‘The Martian’ a Thrilling, Inspirational Journey

Robert Davis, Editor

Stranded and alone on an empty planet with nothing but your wits and resourcefulness. This is the basis for the “The Martian,” directed by Ridley Scott and adapted from the novel by Andy Weir. Astronaut Mark Watney, left on Mars after a sandstorm forces his team off the red planet, is up against impossible odds.

Suspenseful, thrilling and inspirational are just a few words to describe “The Martian.” Watney’s ability under stress is something anyone can find inspirational. The character copes with stress through humor.

Although the movie is serious, the timing of the humor is perfect.
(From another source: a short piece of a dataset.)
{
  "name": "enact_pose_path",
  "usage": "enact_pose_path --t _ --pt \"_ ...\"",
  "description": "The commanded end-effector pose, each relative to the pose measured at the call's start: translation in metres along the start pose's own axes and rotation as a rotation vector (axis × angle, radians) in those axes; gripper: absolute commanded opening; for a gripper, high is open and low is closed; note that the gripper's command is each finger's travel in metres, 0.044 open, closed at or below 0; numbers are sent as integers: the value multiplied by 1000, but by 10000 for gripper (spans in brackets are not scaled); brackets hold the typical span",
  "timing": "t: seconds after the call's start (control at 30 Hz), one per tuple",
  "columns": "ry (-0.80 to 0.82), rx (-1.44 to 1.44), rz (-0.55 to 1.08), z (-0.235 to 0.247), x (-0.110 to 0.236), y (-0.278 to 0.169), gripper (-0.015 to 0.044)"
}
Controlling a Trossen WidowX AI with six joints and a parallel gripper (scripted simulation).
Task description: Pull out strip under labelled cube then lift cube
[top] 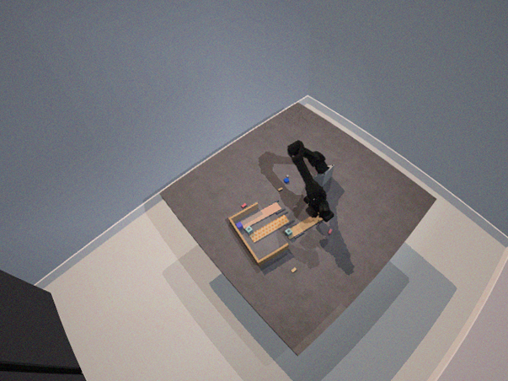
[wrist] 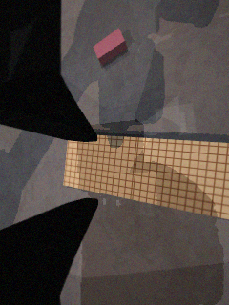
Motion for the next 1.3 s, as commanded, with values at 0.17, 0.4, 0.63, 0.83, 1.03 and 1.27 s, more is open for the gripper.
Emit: enact_pose_path --t 0.17,0.4,0.63,0.83,1.03,1.27 --pt "2 9 -7 -3 4 34 440" --pt "2 8 -8 -5 7 55 440" --pt "2 7 -9 -7 11 77 440" --pt "1 7 -10 -9 15 97 440" --pt "1 6 -10 -11 18 116 440" --pt "1 5 -11 -13 21 139 440"
Point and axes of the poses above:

Actor Matt Damon captures this part of Watney perfectly. While the crew of the Ares 3 and the workers at NASA were not developed very much, that makes sense since the story is about Watney.   
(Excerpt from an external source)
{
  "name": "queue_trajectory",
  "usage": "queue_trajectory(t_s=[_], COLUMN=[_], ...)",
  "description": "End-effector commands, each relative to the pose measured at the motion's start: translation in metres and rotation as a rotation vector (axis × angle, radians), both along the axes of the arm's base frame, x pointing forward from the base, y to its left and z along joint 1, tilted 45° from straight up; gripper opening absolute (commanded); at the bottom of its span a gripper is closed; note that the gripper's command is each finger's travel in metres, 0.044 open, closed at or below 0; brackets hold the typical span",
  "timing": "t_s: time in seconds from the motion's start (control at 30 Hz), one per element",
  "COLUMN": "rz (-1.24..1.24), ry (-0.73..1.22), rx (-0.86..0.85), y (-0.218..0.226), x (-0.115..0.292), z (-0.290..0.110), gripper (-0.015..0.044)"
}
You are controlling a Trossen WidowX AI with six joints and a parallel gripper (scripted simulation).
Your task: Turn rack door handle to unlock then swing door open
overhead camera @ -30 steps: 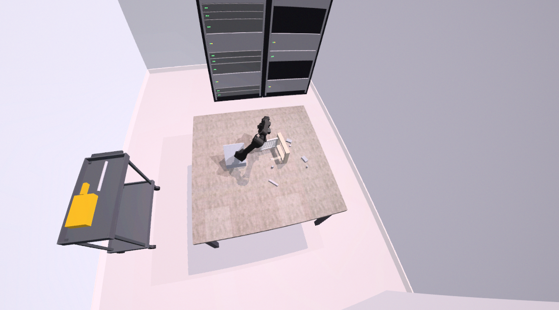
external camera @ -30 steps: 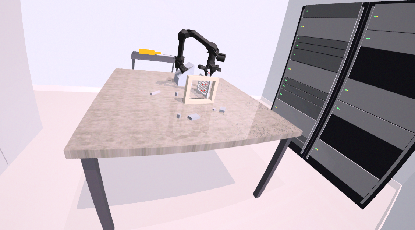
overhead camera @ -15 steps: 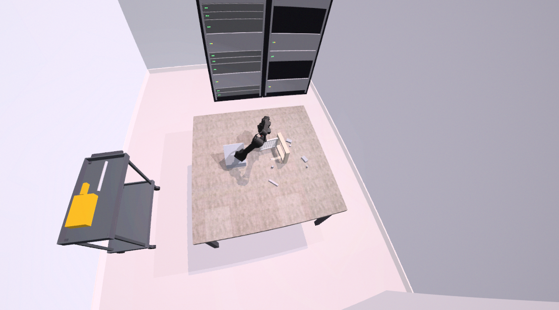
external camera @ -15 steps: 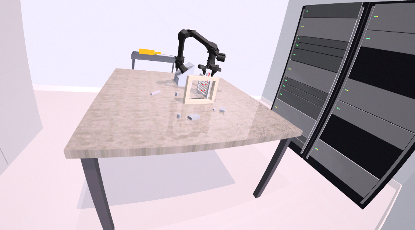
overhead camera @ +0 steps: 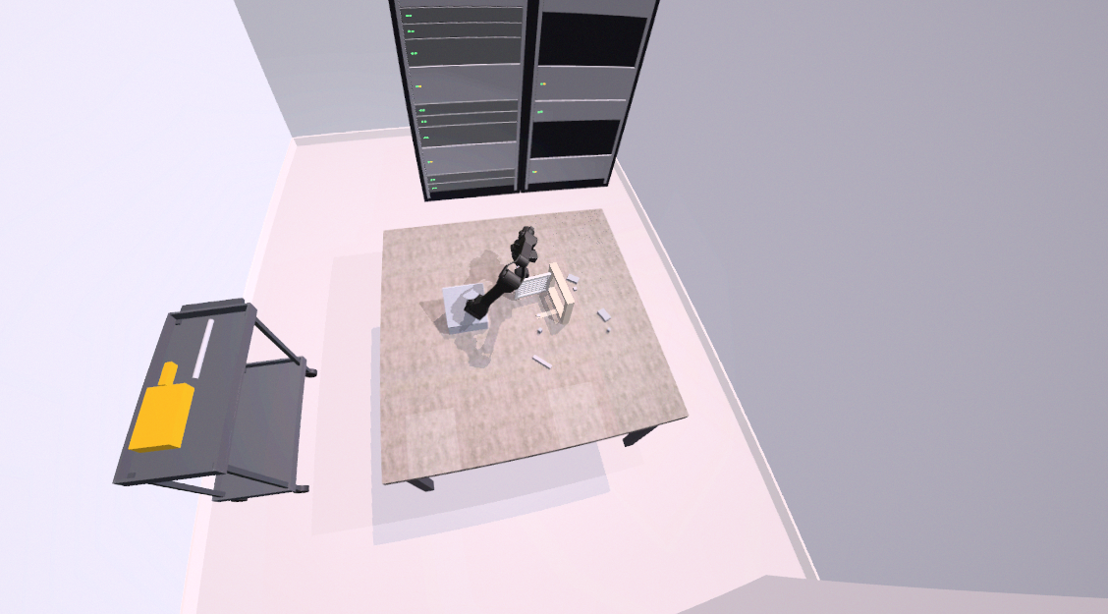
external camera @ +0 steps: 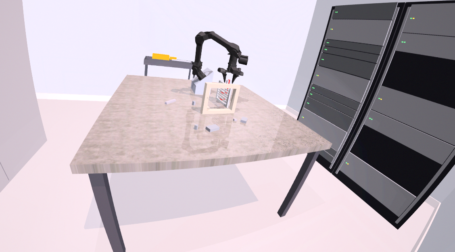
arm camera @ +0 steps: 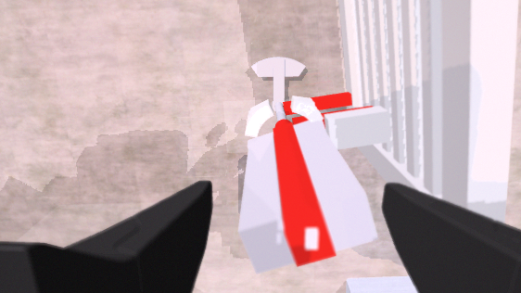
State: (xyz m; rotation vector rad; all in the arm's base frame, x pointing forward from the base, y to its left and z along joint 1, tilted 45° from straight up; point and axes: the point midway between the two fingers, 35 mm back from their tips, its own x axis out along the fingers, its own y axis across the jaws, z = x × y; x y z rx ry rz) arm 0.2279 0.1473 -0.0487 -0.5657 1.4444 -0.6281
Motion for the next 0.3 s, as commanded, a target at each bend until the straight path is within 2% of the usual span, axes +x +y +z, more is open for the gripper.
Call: queue_trajectory(t_s=[0.0,0.27], rz=[-0.007,-0.006], ry=[-0.003,-0.003], rx=[0.006,0.006], y=[0.0058,0.0145], x=[0.0006,0.0002], z=[0.0046,0.0137], gripper=[0.0282,0.0282])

If you are a science nerd and have not seen this movie or read the book, you need to.

The book did a better job than the film with the characters, but both did an outstanding job. Another word to describe this story is smart.  Weir used to work as a software engineer. He brings his own knowledge of science into the story. Astrophysicist Neil DeGrasse Tyson applauds the movie for its scientific accuracy. For the most part, the base science is accurate, although the truth does become distorted in parts.

The most discussed example of this is the violence of the dust storm in the beginning. In reality, dust storms are nowhere near as violent on Mars as they are portrayed in the film. The novel went into much greater detail than the movie, but that holds true for almost all novel-to-movie adaptions.

art by Hunter Mulloy
art by Hunter Mulloy

Questions that always come up: “Is the book better than the movie, and how different is it?” For me, the book is better because I enjoy reading about science. The book also explained the motives of the characters more than the film. There was also a pretty large portion towards the end of the novel that the movie left out, but I won’t spoil it.

Another question that comes up is, “How does this movie compare to ‘Interstellar’?” They are two completely different types of films, and the similarities end with the fact that they take place in space.

I recommend both versions of “The Martian.” The movie is also great for almost all ages, although some of it may be too mature for younger children.  If you are a science nerd and have not seen this movie or read the book, you need to.